I don’t ignore negative reviews as well as we’re advised to, but I don’t focus on the negativity of them. I must say, I haven’t had many, but a lesson from my hospitality career is that for every twenty or so who might have a complaint, you’ll only hear from one of them. I believe we should welcome all the feedback we can get. Positive reviews stroke the ego, but can they help us improve as much as negative feedback might? I look for the possibility there is something I can learn from negative feedback while remembering it’s true some people simply enjoy being a jerk. I find my orbit of self-publishing authors exchange good mutual feedback with a focus on the craft. But hearing from readers is a wonderful confirmation that you’re actually doing something right. “Gabriel’s Creek” is admittedly a book that asks readers for deep-thinking. People are touched by that book in a way that catches them a bit off-guard, in a positive way. The feedback I get on that novel gives me an extremely gratifying feeling that I’ve done something positive for my readers.Share something your readers wouldn’t know about you. Do you have any new books planned?

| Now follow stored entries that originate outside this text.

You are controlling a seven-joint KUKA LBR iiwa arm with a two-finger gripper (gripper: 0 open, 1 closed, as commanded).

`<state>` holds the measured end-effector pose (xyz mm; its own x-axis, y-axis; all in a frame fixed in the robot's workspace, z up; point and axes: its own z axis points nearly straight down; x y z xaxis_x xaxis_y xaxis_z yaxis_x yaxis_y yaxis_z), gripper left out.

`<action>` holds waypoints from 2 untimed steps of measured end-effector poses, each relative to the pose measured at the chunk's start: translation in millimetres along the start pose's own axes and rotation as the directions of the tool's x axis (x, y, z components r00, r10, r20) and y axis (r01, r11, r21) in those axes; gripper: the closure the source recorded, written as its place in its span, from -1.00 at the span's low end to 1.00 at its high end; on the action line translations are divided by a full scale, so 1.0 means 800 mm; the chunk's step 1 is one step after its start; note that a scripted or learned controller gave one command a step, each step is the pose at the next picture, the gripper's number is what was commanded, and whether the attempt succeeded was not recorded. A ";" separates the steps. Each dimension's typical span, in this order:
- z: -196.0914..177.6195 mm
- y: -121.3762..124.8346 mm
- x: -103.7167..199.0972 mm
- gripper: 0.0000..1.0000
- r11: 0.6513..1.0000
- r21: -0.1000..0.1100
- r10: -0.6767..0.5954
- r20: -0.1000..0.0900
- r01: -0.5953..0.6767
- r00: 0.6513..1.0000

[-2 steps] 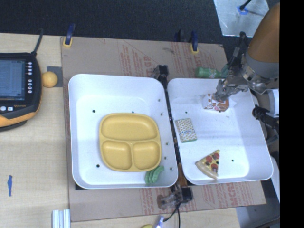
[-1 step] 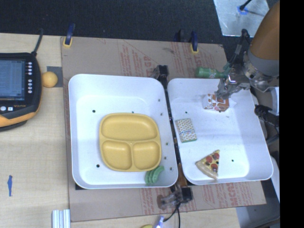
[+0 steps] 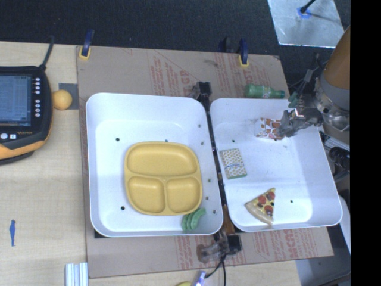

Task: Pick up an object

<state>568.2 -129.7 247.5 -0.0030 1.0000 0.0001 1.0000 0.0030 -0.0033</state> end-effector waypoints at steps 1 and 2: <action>-0.013 0.000 0.000 1.00 1.000 0.001 -0.001 -0.001 0.001 1.000; 0.020 0.021 -0.025 1.00 1.000 0.001 0.000 0.001 0.000 1.000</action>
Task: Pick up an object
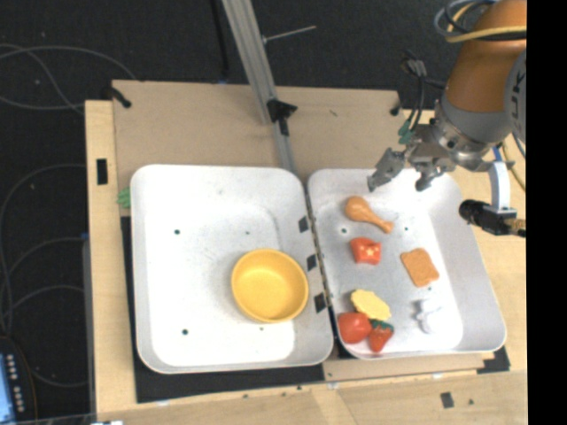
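My gripper (pixel 406 174) hangs open above the far edge of the right bin (pixel 474 277), with nothing between its fingers. Just below and left of it lies a tan chicken drumstick (pixel 366 212). Further down the bin are a red pepper-like piece (pixel 366 251), an orange cracker or toast slice (pixel 419 266), a small white object (pixel 426 315), a yellow piece (pixel 370 305), a red tomato (pixel 353 327) and a strawberry (pixel 380 336). A yellow bowl (pixel 268 285) sits in the left bin (pixel 177 237).
A slanted metal pole (pixel 255 60) rises behind the bins, ending near their shared far corner. The divider between the bins (pixel 313 255) runs down the middle. Brown bench board (pixel 195 122) surrounds both bins.
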`<state>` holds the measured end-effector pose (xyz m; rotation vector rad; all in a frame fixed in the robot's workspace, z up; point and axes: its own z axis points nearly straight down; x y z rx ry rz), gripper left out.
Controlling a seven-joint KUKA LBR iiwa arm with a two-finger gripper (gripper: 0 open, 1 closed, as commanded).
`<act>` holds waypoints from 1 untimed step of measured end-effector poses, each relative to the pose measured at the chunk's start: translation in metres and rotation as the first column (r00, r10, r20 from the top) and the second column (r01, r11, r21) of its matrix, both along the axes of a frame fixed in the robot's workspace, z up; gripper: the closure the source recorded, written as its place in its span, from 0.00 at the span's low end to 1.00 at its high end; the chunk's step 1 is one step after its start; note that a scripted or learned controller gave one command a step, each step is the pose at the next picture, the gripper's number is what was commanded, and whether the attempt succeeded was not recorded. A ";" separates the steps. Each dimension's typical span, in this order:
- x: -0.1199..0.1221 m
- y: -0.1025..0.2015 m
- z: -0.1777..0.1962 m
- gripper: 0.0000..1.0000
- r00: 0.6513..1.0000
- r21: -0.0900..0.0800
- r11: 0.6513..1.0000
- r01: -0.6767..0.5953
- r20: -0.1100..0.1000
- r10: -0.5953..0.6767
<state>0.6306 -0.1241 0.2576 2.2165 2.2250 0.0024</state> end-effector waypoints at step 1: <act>0.000 0.000 0.000 0.00 1.000 0.000 1.000 0.000 0.000 0.000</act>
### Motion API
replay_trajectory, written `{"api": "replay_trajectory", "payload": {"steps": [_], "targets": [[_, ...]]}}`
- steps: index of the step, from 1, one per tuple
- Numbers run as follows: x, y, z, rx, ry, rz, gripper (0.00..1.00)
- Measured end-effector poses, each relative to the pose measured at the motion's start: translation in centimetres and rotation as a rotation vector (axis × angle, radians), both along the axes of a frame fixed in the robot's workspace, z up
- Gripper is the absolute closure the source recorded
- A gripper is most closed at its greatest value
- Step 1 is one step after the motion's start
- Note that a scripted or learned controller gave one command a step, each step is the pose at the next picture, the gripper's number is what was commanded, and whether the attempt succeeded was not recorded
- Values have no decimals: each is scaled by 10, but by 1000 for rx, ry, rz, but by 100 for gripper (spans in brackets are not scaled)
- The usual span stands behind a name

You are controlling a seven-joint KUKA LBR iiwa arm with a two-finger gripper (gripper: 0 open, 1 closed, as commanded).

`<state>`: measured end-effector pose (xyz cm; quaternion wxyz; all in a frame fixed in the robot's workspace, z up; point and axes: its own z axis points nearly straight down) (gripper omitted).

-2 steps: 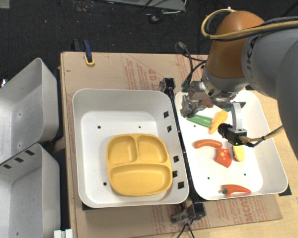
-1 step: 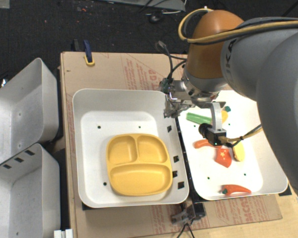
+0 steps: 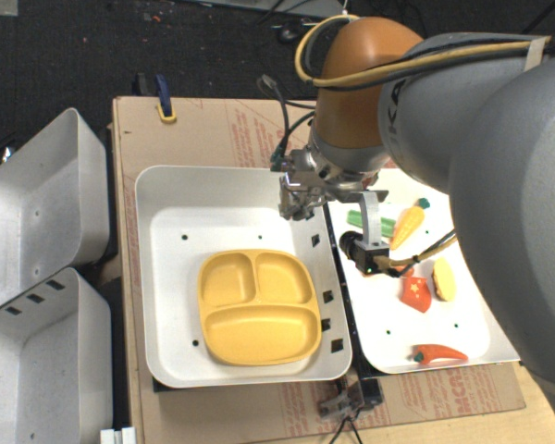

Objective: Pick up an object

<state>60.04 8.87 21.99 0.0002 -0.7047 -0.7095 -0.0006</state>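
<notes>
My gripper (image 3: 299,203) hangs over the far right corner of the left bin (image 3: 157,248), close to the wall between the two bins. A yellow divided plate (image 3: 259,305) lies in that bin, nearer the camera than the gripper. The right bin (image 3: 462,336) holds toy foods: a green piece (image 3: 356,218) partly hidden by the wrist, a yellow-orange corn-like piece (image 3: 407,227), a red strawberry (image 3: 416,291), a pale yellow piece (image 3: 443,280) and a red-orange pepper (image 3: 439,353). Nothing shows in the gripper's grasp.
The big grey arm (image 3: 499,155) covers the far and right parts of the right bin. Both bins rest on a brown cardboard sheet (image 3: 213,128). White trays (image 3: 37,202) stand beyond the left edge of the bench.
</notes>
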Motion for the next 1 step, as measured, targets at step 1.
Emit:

I’m kind of an open book, being somewhat laid bare on my website bio (alanlivingston.com). That means I can’t say readers wouldn’t know about my Hurricane Katrina experience or those I’ve had with cancer. Beyond that, I’d be reaching to answer the question, like saying I’ve never run into many people who’ve spent time in Taiwan, as I have. Long story. As for current projects, I’m currently working on Part Two of my “Bogeys” series, targeting to release it this year. Beyond that, I claim a couple of novels in progress. The two I’m most anxious to get to are aviation-oriented. In the first, a man discovers his family's future was altered by inaccurate details of his father's death on a doomed commercial airline flight 20 years before. In another, a former Special Forces operative investigates an international mystery in the Nevada desert.How has your experience of association with AllAuthor been?
I’ve yet to take appropriate advantage of AllAuthor as it’s intended. I hope to do so soon. My experiences with communication from the site are very positive so far. I look forward to learning more about how to manage my presence there.